My most recent post got made into a Someecard, so I’m feeling pretty good.  Sure, its not something that my parents would understand (being made into a joke on a site that 800K people visit religiously) but it is still a high moment.  I was also on FoxNews, trying to help more women get raises.  Again, not everyone’s idea of having made it in the world, but something that I walked away from with a light step and the urge to crow.

Both of those two moments made me feel successful: good, accomplished, like I had achieved something.  And yet only one of them is also about progress: having actually changed the world for the better in a tangible way.

You could take a flying leap and suggest that if I died tomorrow, my Matt-inspired-Someecard still would have made a few people laugh and that is valuable (because the stick really is that far up my ass and I graduated from Swarthmore, I would be likely to kill a discussion by debating that).  But in reality, the Someecard is really just about me feeling personally validated; it doesn’t really do much for anyone else.  GetRaised, on the other hand, has helped thousands of women earn millions in raises, a feat that few others can say they’ve accomplished and with an undeniable positive impact on society.

What is interesting is how often success and progress don’t full overlap and how rarely we consciously make sure that we’re getting a balance of both.  People love to endlessly complain to me about their lack of work-life balance, but I think what many of them actually may be complaining about is their lack of success-progress balance.

For example, GetRaised wasn’t all that much fun to create.  It was built on the side, outside of our direct line of business, so that it meant it had to be cobbled together in between other projects.  The problem itself wasn’t particularly intellectually challenging, we didn’t get to use any whizbang technology or pyrotechnic tricks, and it is abundantly clear how much better it could be (I still have a wishlist a mile long).  And yet it was still a project worth doing: it made real progress, every day, and even if the high moments of launch and press and helping women aren’t constant, there are enough moments of success to make it maintain a healthy and rosy glow.
And that is what is missing for so many progress-driven projects: there is not nearly enough celebration.  I’m reminded of a quote From Dusk Till Dawn.

Are you such a loser you can’t tell when you’ve won?

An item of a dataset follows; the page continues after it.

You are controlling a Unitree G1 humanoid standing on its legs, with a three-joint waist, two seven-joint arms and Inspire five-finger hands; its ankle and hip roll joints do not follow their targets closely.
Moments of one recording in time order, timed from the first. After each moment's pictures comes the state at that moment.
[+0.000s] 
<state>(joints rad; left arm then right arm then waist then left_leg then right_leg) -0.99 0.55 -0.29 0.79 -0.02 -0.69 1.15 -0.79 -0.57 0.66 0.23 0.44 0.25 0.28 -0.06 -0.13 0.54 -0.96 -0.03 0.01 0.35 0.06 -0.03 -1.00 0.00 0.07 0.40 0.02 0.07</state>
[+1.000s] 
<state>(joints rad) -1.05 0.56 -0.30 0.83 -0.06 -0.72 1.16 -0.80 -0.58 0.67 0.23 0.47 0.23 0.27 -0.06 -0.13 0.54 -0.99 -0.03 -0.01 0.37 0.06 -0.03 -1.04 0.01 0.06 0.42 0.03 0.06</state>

The entire state of Texas, along with the F.B.I., is looking for you. Did they find you? No. They couldn’t. You’ve won, Seth, enjoy it.

Too often, when working on something that truly matters, work really does feel like work.  The aching, grinding pressure that is doing the 100th wireframe to try to get a particular product point right is not fun, no matter what anyone tells you.  If we don’t look for moments of success, ways to feel good and accomplished, then we will quit long before we finish anything worthwhile.

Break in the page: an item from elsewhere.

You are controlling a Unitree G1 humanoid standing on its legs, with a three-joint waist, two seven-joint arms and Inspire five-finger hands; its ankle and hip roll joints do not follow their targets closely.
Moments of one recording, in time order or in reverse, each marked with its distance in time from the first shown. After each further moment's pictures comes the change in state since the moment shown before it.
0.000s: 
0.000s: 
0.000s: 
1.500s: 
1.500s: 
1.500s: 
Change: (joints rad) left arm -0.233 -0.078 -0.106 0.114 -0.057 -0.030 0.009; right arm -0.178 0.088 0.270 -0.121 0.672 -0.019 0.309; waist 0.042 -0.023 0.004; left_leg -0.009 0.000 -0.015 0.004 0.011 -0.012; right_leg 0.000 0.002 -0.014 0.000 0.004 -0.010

Equally dangerous (or, given our current culture, perhaps more dangerous) is the feeling of success that comes without any progress at all.  The problem with attention from Someecards is that it can be addictive: it makes you want to get attention, to simply feel good, while removing any responsibility for actually doing anything worthwhile.  Success without progress is the flip side of the coin and it is the ugly underbelly of a lot of American culture right now.

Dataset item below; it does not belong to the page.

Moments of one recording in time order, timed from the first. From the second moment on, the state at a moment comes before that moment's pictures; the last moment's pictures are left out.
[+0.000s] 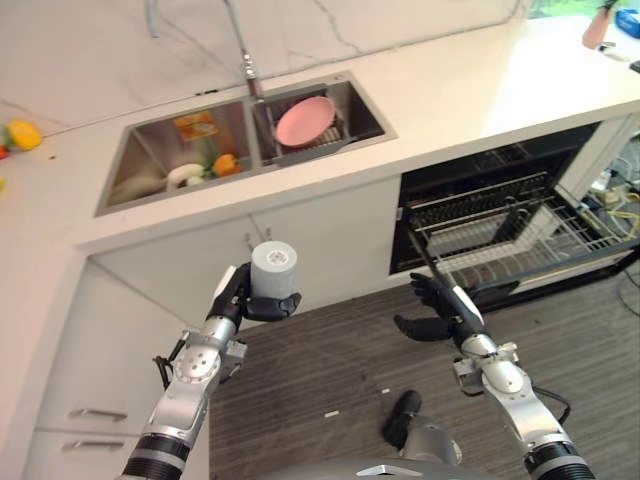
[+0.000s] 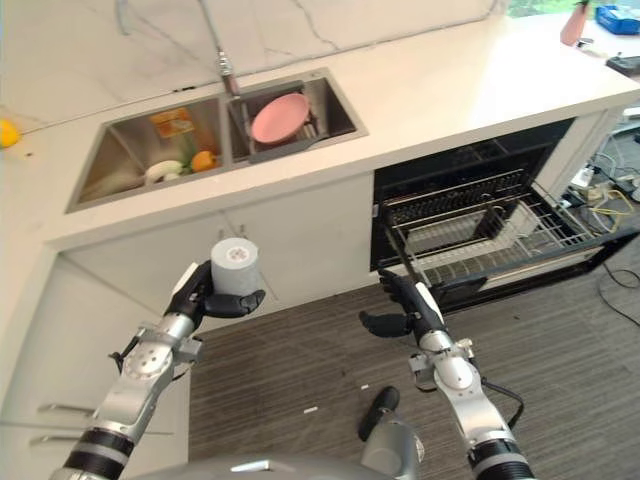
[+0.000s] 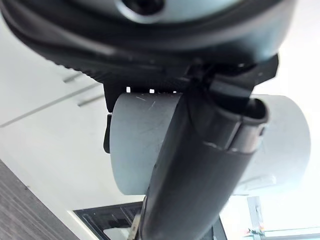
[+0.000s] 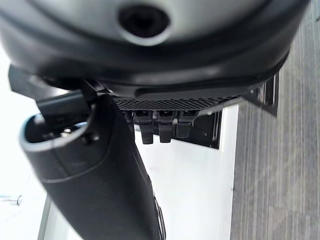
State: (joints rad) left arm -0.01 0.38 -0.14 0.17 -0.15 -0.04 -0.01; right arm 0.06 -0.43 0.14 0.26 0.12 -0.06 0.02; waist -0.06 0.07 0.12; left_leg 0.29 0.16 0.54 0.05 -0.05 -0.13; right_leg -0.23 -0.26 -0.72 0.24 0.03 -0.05
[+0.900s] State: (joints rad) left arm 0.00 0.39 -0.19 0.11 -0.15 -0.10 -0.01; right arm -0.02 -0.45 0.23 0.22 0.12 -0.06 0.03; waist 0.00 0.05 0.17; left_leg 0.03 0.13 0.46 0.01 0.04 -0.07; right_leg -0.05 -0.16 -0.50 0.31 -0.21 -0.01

There are plenty of Paris Hilton-like examples but those are too easy.  Even the business and political worlds have plenty of successes without progress.  You know them, people who are constantly telling you how important they are but you can’t figure out a damn thing they’ve done.  Sure, they’re great at promoting themselves within a community and may even feel genuinely good about their success (although most psychologists would suggest they don’t), but when they look back on their accomplishments, they’re still docked on shore while others are quietly sailing away.

We need enough success only to keep us making progress.  But we still need it.  And it is something worth looking around for in people.  Who do you need to congratulate on their progress?  Who do you need to offer a chance to make some?